To Do List

Duplicate Data / Loss of Data when Consolidating Streaming Connections

By default, the ListenerThreadMonitor will consolidate streaming connections whenever there are enough non-maxed out connections to do so. Ideally, this process would work as follows:

  1. Figure out how to minimize connections
  2. Open up new, minimized connections but ignore their output.
  3. Once their output matches the old thread’s output, shut down the old threads and stop ignoring the new thread’s output.

This is how it works right now:

  1. Figure out how to minimize connections.
  2. Start running the new threads and wait 30 seconds for them to initialize.
  3. Shut down the old threads.

30 seconds may be too short or too long.

High Processor Usage on Initialization for high numbers of Listener Threads

httplib’s response object doesn’t have a method for returning all data that’s been downloaded ‘so far’. You can either wait for the download to complete (which never happens because it’s a stream), or consume the data X characters at a time.

The response object blocks if it hasn’t yet received X characters.
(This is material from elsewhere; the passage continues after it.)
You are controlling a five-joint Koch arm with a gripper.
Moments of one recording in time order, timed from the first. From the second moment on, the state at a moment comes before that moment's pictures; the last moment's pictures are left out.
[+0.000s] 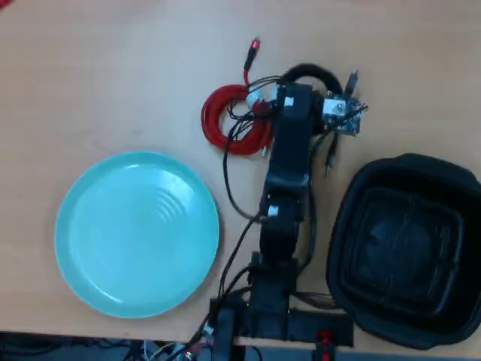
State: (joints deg) arm 93.3 71.4 69.6 83.0 17.8
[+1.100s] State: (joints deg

Because of this, Sitebucket has to consume the data returned by the stream 1 character at a time.

This causes really high CPU spikes when the stream is consuming large amounts of data. Unfortunately, this occurs regularly upon connection initialization because twitter sends a list of each user’s followings.

The Default Parser only Recognizes Tweets

The Default parser should recognize and call functions for all types of messages returned by the streaming API.